* _What the task requires_: In your reply, repeat the full listing exactly and leave each picture out.
▶
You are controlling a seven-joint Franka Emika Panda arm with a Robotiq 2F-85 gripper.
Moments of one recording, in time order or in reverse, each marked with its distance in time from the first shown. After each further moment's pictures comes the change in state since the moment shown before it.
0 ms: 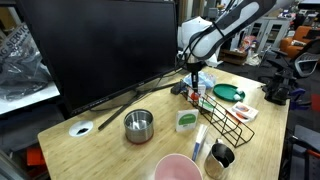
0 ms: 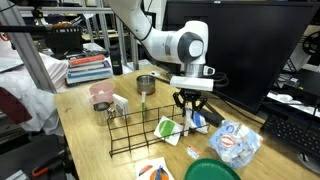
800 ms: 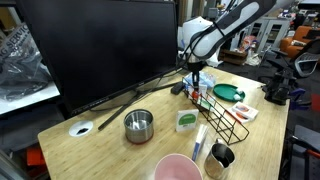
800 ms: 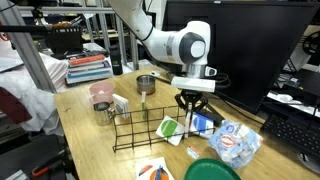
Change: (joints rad) arm -0.011 0.000 0.000 0.000 0.002 -0.002 0.000
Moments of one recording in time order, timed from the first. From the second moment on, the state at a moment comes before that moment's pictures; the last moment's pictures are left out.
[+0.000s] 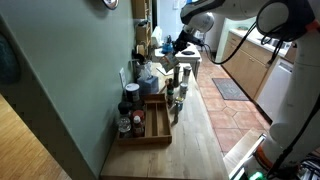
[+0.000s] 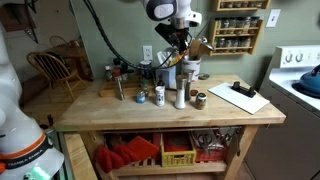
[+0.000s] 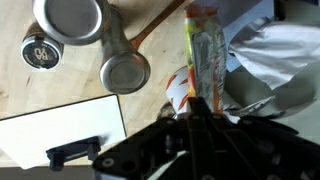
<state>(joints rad) -0.08 0.22 -0.14 -1.69 0.49 2.23 -0.25</state>
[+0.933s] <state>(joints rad) 0.02 0.46 -0.15 -1.46 0.15 2.33 0.75</state>
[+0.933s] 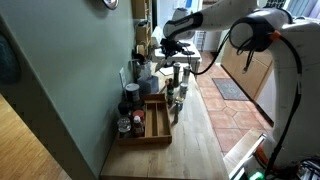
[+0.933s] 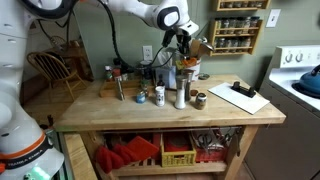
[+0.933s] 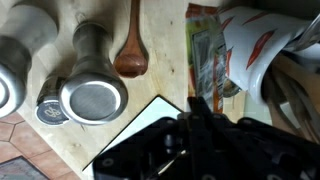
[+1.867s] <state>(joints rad) 0.06 0.65 -0.17 -1.33 0.03 2.38 0.98</state>
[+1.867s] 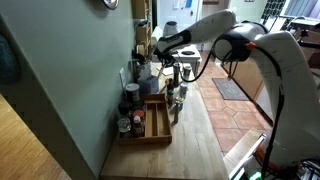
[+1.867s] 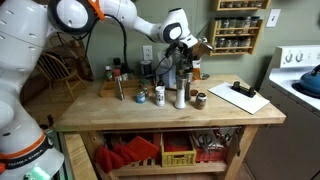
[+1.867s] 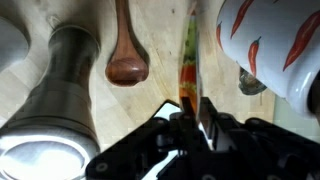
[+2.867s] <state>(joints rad) -0.03 0.39 -0.06 -1.52 0.08 2.38 0.29</state>
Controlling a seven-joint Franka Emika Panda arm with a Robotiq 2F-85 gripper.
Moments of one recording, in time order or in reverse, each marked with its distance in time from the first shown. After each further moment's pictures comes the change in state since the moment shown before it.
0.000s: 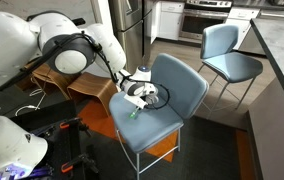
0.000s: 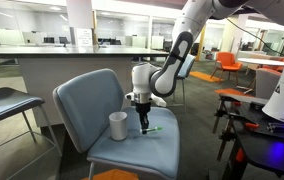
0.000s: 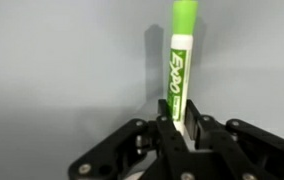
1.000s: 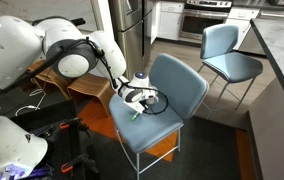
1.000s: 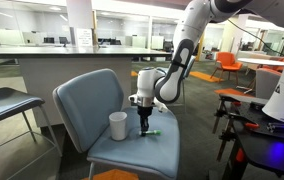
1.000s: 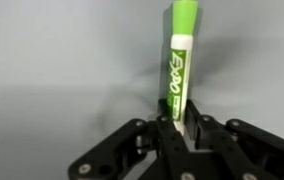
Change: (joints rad) arm 0.003 0.040 -0.031 -0.032 0.001 0.175 0.033
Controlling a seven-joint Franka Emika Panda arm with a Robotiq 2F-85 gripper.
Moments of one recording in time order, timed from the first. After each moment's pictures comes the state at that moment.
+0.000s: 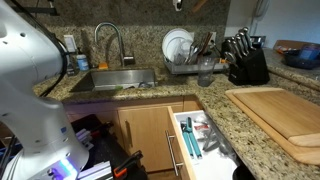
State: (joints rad) arm -0.87 -0.31 0.68 -2.07 -1.81 2.78 2.60
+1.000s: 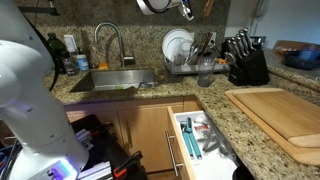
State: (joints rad) arm -0.34 -0.09 0.41 -2.11 -2.28 2.11 2.60
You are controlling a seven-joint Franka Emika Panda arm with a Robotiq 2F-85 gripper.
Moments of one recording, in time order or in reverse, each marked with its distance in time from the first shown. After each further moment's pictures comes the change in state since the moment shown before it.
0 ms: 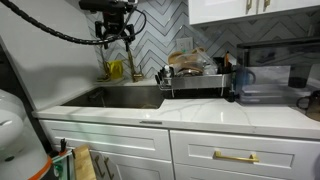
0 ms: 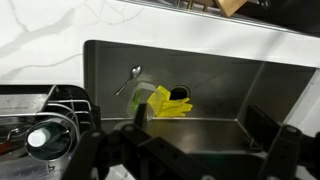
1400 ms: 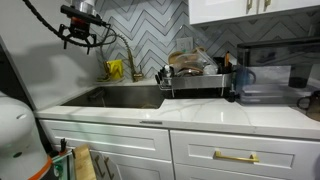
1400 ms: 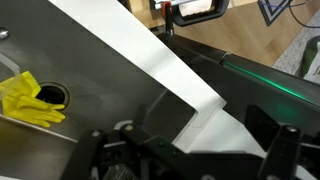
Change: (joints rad) arm 0.188 0.147 0.283 0.167 0.198 -0.261 -0.074
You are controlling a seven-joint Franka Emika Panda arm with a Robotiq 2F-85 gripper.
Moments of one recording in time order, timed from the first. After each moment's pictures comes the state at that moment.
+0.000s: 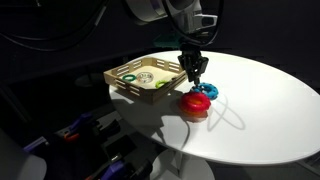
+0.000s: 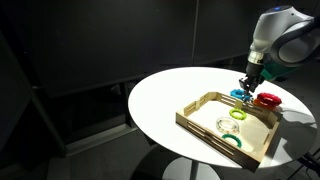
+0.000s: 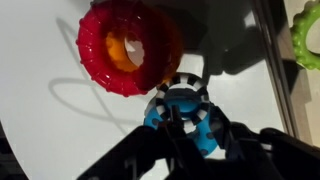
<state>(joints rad) 0.07 0.22 -0.17 -2.29 -0.37 2.57 0.47</state>
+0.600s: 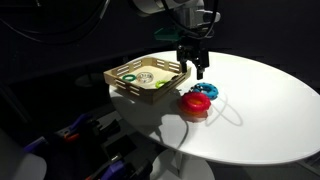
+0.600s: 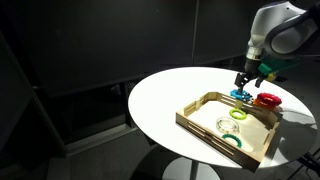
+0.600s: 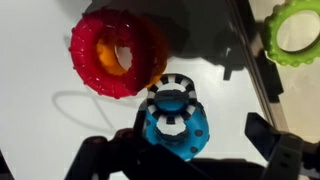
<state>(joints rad) 0.07 0.21 -0.15 -2.24 -0.25 2.47 0.42</state>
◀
* _Task result_:
You are controlling a seven-joint Franka Emika Panda arm with a Robotiq 2F-85 gripper.
Moments of one recording, in time order or in reverse, each marked with its distance in time from the first shown. After each further moment's pictures comes the change in state since the moment shown before it.
0 ms: 
0 ms: 
800 ms: 
800 ms: 
Change: (joints rad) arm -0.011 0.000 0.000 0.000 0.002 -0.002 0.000
Moments of one recording in time order, timed from the first. From the second moment on, the state at a moment comes before that moment's pictures; the last moment's pictures are left out.
[+0.000s] 
[+0.000s] 
[+0.000s] 
<state>(joints rad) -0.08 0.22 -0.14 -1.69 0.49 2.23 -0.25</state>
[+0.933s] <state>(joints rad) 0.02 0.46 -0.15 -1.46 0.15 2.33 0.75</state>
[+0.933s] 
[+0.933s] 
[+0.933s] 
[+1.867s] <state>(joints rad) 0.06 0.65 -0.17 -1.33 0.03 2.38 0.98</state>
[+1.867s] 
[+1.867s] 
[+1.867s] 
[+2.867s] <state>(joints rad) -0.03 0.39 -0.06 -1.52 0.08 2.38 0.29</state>
Controlling a seven-joint Franka Emika Panda arm with a Robotiq 2F-85 gripper.
Moments of one recording, in time order or in reverse, each marked with its distance in time from the first shown. After each further moment's pictures comes the change in state since the moment shown before it.
0.000s: 
0.000s: 
0.000s: 
1.000s: 
1.000s: 
1.000s: 
Change: (joints rad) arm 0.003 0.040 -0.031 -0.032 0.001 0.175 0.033
Controlling a seven-joint Franka Emika Panda arm with a Robotiq 2F-85 gripper.
Moments of one recording in time order, timed from the first. After each moment's pictures comes the state at that moment.
+0.000s: 
State: (joints rad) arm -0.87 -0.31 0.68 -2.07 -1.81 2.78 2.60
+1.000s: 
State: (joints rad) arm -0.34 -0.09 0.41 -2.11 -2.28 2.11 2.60
You are controlling a seven-joint Franka Emika Panda arm with a Robotiq 2F-85 gripper.
Moments of one recording, in time order or in reverse, each marked with its distance in time from the first shown. After each further moment's pictures comes the change in state since the moment shown before it.
0 ms: 
0 ms: 
1400 ms: 
1400 ms: 
Change: (joints rad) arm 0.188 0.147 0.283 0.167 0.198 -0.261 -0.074
You are controlling a seven-joint Franka Emika Panda arm with a Robotiq 2F-85 gripper.
Moments of one recording in time order, timed from the first. After each moment's pictures comes the state at that moment.
+0.000s: 
+0.000s: 
+0.000s: 
<state>(joints rad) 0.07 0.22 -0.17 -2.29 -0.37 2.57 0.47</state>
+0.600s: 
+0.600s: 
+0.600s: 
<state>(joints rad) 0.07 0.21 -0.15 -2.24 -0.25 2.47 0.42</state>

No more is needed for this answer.